I became alcoholic because I had low self esteem
I had low self esteem, or I had such grandiose designs on where I should be, reality was always a deflated let down.  Whatever the case, my completely fucked behaviour whilst drinking soon lowered what esteem I had left so it was low all round, no matter who you asked.

I've stopped drinking a few times now and never had withdrawals.

So what?  Do you expect some earth shattering withdrawal like on trainspotting where you are crying and climbing the walls?  Forget it.  Not that dramatic.
...decades of active alcoholism are usually required before physical dependence occurs and that such dependence is but one symptom of latter stage alcoholism p 30.
Poor environment, upbringing, divorced parents, no pet ponies, etc
I was top of my class all through school, we had international family holidays, I saw Disneyland, I spat off the Eiffel tower, and got lost on a Fiji Cruise before I was twelve - but then my parents divorced.  So I was shipped off to an elite boarding school to finish my education.  And then I landed in law school.  But we never had a pet pony.
Many alcoholics remember their first drinking occasion, while non-alcoholics rarely do. P 42.
I still remember my first drink, Jim Beam bourbon from a 150ml hip flask gulped nervously behind the cinema a few miles from my house.  The burning, the sense of power, the tingling throbbing in my head.  I was an alcoholic right then and there, and the funny thing is, I knew it too.

Moderation

This just doesn't work - it's like giving me an ice cream cone and saying stop when you hit the cone.  You just can't do it as an addict.
I hope I haven't been to harsh here, but there are so many myths and hushed tones when speaking about alcoholism it is best that I explode some crap right here and now so we can all go forward.

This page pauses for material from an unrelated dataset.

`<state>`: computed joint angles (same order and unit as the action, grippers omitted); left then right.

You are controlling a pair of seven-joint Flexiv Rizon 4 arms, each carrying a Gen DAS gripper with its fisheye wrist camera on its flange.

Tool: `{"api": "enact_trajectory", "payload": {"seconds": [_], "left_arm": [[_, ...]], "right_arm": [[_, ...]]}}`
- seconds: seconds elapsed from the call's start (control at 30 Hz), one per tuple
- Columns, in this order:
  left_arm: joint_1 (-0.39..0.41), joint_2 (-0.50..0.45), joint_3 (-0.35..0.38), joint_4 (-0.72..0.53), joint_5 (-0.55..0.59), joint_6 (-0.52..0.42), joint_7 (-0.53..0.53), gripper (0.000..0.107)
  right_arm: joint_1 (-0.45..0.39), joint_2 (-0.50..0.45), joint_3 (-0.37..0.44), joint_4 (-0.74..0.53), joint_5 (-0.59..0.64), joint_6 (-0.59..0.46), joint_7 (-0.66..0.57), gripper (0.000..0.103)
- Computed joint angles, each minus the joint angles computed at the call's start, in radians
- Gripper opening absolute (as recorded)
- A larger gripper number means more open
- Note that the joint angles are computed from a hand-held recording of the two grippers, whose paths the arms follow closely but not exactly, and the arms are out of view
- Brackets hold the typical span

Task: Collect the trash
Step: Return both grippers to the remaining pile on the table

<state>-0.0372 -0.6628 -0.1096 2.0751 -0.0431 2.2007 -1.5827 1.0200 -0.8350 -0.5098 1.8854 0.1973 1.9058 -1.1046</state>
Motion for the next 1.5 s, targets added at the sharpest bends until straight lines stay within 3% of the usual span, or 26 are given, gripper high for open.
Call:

Please add your experiences of these myths and how they have shaped your experiences with alcohol.

Reasons to Stay Sober

My daughters are beautiful, clean, innocent, and un-complicated little creatures and it is in no small part due to them that I have stopped being a drunken dickhead.  I just can't stand the thought of me being drunk and bullshitting them ever again.  Or telling them to be quiet or to go away.  Never been so busy as mincing around the house with a globe full of wine in my hand.  Or seeing my daughter pick up an empty bottle and say 'daddy'.